Outlawed
- First edition hardcover of Outlawed by Anna North
- Author: Anna North
- Language: English
- Publisher: Bloomsbury Publishing
- Publication date: 2021
- Publication place: United States
- Pages: 261
- ISBN: 978-1-63557-542-2
- OCLC: 1151062688
- Dewey Decimal: 813/.6
- LC Class: PS3614.O774 O88 2021

= Outlawed (novel) =

2021 novel by Anna North

Outlawed is a 2021 feminist western novel by American writer Anna North.

==Plot ==
The novel takes place in an alternate timeline where the United States experienced a devastating flu pandemic in the 1830s. Among other implications, this pandemic resulted in strict fertility laws.

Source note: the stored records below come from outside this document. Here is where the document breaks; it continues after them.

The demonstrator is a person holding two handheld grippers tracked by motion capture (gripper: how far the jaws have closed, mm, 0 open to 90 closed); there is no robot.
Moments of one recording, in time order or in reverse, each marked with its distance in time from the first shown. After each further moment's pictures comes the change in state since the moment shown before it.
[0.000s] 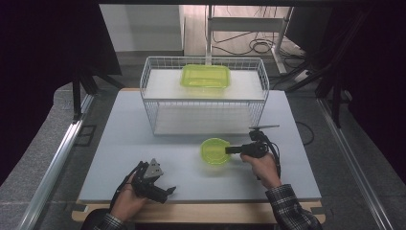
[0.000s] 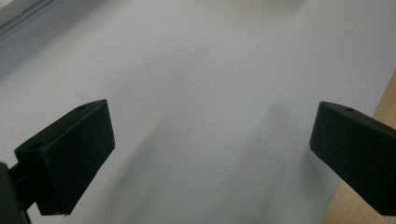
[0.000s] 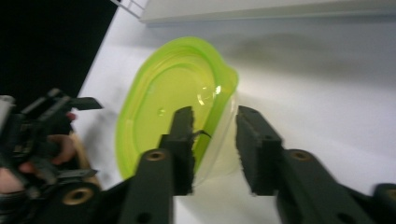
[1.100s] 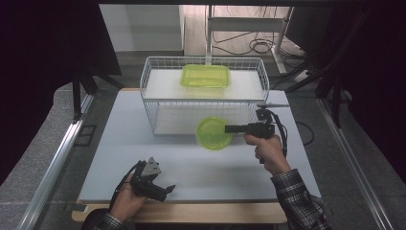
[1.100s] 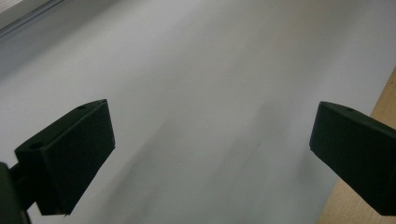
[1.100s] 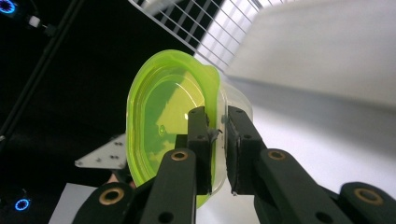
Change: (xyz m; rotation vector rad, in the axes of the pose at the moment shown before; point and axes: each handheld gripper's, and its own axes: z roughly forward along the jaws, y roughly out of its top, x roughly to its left) left arm 0.004 0.001 -0.004 -0.022 -0.010 -0.046; right arm 0.060 0.050 -0.049 -0.107 0.193 -0.034
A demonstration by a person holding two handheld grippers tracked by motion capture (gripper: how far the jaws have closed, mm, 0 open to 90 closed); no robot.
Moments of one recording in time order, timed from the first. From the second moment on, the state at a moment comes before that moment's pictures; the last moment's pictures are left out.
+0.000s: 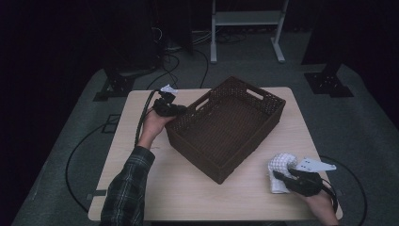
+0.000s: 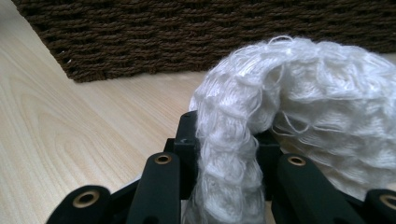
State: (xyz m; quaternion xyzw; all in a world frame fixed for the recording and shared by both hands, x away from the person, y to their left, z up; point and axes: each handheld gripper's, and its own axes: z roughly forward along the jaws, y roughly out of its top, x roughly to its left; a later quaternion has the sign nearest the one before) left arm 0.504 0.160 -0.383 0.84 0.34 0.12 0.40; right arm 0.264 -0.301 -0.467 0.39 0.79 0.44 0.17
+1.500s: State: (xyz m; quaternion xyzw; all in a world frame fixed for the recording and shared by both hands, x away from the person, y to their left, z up) left arm 0.380 0.265 -0.400 0.80 0.38 0.15 0.44; right arm 0.266 -0.295 -0.467 0.39 0.80 0.43 0.17
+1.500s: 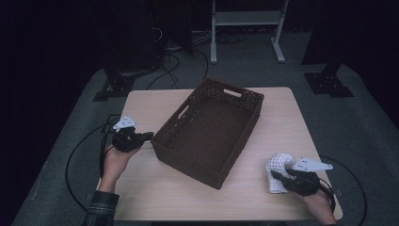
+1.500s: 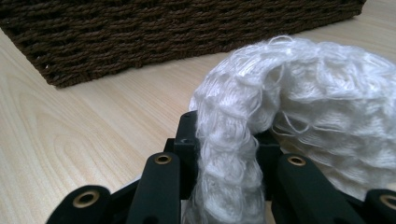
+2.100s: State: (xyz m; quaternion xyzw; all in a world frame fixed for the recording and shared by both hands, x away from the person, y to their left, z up) left arm 0.344 0.234 -0.406 0.82 0.33 0.09 0.47; right arm 0.266 -0.306 -0.467 0.40 0.79 0.42 0.19
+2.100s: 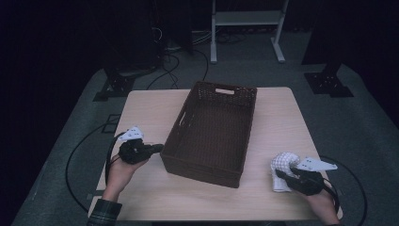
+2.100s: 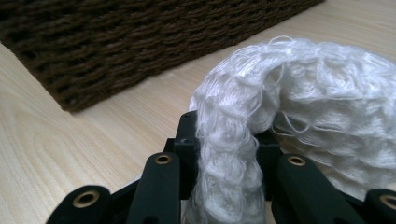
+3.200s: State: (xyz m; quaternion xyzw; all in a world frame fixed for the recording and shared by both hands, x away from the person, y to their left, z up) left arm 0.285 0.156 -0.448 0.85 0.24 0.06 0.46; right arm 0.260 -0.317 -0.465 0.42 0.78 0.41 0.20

The main character, Ada, is a teenager who gets married young but is unable to conceive a child. After she is forced to leave her hometown and family, she is faced with what to do next. She joins a convent and later a gang of other people who experienced infertility, homophobia, and transphobia.

==Themes==
The book has themes of infertility, mental health, feminism, queerness, gender, sexuality, adventure, and healthcare. The book bridges many genres including western, historical, alternate history, feminist, LGBT+, and dystopian literature.

==Development and writing==
Outlawed is North's second novel North read books such as Nell Painter's Exodusters to better understand the real-world history of the West before writing the novel.

==Reception==
The novel received mostly positive reviews. Maureen Corrigan, writing for NPR, praised the book as a "[...] smart adventure tale". Kirkus Reviews gave credit to the novel for "[...earning] its place in the growing canon of fiction that subverts the Western genre [...]". It was also a New York Times best seller.

== Television adaptation ==
On January 26, 2021, it was announced that Outlawed would be adapted for television by A24 and Amy Adams' Bond Group Entertainment.